Pier Paolo Pasolini's Notes for an African Orestes (1970), a film about an unrealized film project, will be the starting point for thinking about how the creation of democracy that Aeschylus proposes in his Oresteia may or may not be transposed into a colonial and postcolonial context since the 1960s. Through a comparative perspective articulated in dialogue with other authors and works – “The Sea is History” (1978) and Omeros (1990) by the Caribbean poet Derek Walcott, the importance of Antonio Gramsci's philosophy for the postcolonial theorist Stuart Hall – Elvan Zabunyan chooses to explore the links between art and literature as emancipatory forms of writing history.

The seminar is part of the research unit "Decolonizing Italian Visual and Material Culture: From Nation Building to Now."

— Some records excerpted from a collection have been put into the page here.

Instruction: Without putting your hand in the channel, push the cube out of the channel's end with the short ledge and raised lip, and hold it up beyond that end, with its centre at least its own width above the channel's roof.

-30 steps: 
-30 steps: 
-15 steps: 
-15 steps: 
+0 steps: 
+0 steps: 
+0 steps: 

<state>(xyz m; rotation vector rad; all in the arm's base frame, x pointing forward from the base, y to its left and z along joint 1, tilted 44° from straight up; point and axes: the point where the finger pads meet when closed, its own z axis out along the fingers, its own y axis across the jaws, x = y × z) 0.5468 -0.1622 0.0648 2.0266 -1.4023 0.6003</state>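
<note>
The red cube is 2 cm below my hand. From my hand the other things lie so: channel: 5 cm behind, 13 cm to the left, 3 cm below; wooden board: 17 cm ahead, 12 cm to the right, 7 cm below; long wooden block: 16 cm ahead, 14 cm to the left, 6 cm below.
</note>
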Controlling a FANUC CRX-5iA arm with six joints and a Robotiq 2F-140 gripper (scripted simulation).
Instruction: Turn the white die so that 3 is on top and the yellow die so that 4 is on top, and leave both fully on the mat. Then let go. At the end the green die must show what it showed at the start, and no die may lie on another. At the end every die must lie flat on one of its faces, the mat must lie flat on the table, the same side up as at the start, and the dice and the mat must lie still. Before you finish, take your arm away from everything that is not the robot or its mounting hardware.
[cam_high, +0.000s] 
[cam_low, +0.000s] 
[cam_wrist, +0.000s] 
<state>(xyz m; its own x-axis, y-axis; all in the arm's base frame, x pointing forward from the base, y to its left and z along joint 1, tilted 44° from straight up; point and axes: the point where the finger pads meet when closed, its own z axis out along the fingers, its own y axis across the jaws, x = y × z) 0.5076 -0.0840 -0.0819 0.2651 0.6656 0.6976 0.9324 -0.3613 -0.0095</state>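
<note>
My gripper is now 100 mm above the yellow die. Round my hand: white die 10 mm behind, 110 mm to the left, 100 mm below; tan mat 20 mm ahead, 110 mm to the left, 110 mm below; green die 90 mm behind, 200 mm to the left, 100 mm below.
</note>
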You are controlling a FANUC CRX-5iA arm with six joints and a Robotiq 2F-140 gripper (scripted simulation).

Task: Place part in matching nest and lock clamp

Elvan Zabunyan, contemporary art historian and art critic based in Paris, is professor at University of Rennes. She works across issues of race, feminism and the postcolonial, as well as on the political and cultural history of the United States and the Caribbean. She contributes to national and international publications; she is the author of four monographies and numerous articles in periodicals and essays in international books and exhibition catalogues. She co-edited the special issue “Experimenting History with Contemporary Arts” for the journal Slaveries and Post-Slaveries (CNRS/CIRESC, 2020), the anthology, Constellations subjectives, pour une histoire féministe de l’art (Ixe, 2020) and Decolonizing Colonial Heritage. New Agendas, Actors and Practices in and beyond Europe (Routledge, 2022). She is currently writing a monograph on contemporary arts and the memory of slavery to be published in 2024.